There is a transistor in that power supply circuit which often lets the magic smoke escape - and if that happens - the 5 volts will still be supplied by the 7805 regulator, but the -5v and +12v supplies will not be getting generated - and the 4116 chips won't work at all (and indeed, they may also be damaged - the data sheet for the TMS4116 states that the -5v supply must be supplied first and removed last, or the chip may be destroyed. If only the 5v power is being supplied and the -5v/+12v is not present at all - the bad condition is happening). Incidentally, this is one reason why accidents with the edge connector tends to kill a Spectrum - if the +12v/-12v/-5v signals on the edge connector get shorted, it can kill this power supply, which in turn kills the 4116 memory, or at the very least, prevents it from functioning until the power supply is fixed.

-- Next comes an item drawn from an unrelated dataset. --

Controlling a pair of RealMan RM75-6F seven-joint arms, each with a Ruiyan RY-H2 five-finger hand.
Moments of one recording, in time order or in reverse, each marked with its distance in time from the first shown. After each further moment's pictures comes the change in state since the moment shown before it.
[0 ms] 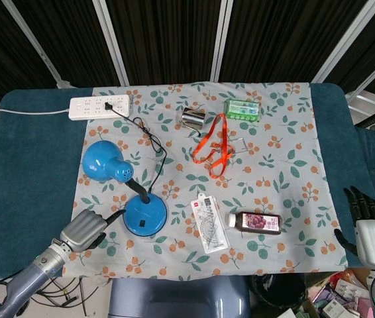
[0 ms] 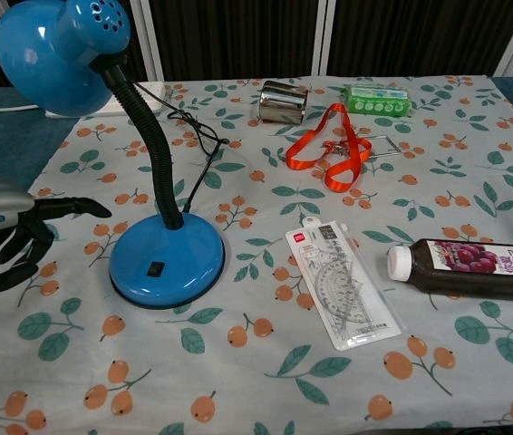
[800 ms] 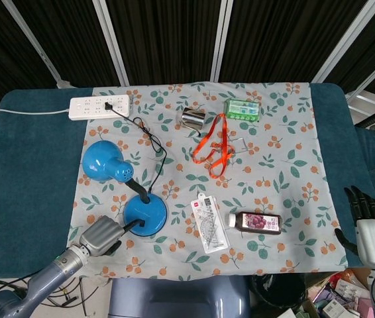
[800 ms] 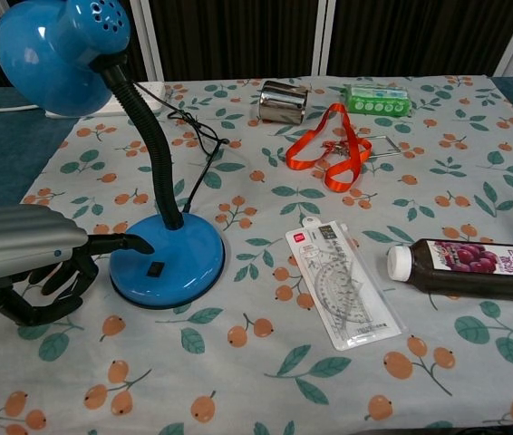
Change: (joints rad) left arm -0.064 -0.093 0.010 0.004 -0.089 -0.075 0.064; right arm 0.002 0.000 0.002 0.003 0.002 -0.002 0.004
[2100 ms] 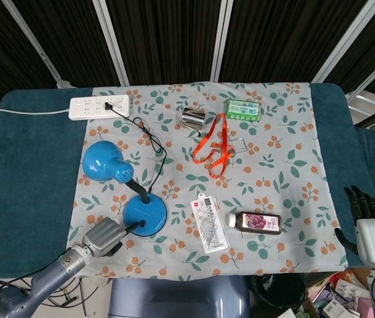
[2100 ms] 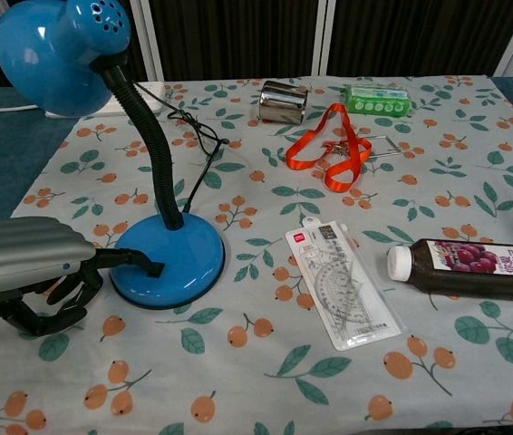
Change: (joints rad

This is why I've made the first step in the instructions to check the voltages to the 4116 memory - because this is the "low hanging fruit" of Spectrum fault finding.

Bad connections

Occasionally, "dry joints" and broken tracks prevent a Spectrum from working, particularly if it's undergone prior repair work and has had some hand soldering done to it. If the diagnostics board identifies a bad chip and you replace it and it still doesn't work, it's worth checking the continuity of the track. You'll need to refer to the Spectrum schematic for your model to know which pins to test continuity between (you'll need to check the data bus to the ULA and CPU, and the address bus to the row/column demultiplexing logic).

Bad memory selection logic

As noted right at the start of this article, the memory needs some supporting logic to turn an address from the CPU into row and column addresses for the memory. If continuity is good on the board, this is the next place to look. It's quite rare that LSTTL chips fail, but it can happen. The ULA is also involved with the 4116 chips, and since the ULA is socketed, if you have a spare that is known good, it's worth doing since this won't require any soldering and is fast to do. LSTTL chips are no longer made, however, Bowood Electronics still sells them. You can also substitute 74LS family ICs with 74HCT CMOS chips, which are direct CMOS replacements for the 74LS series. If there's a problem with the logic, the diagnostics board will most probably show this as ALL eight chips of that bank having failed - however, the chip select logic can have partial failures too.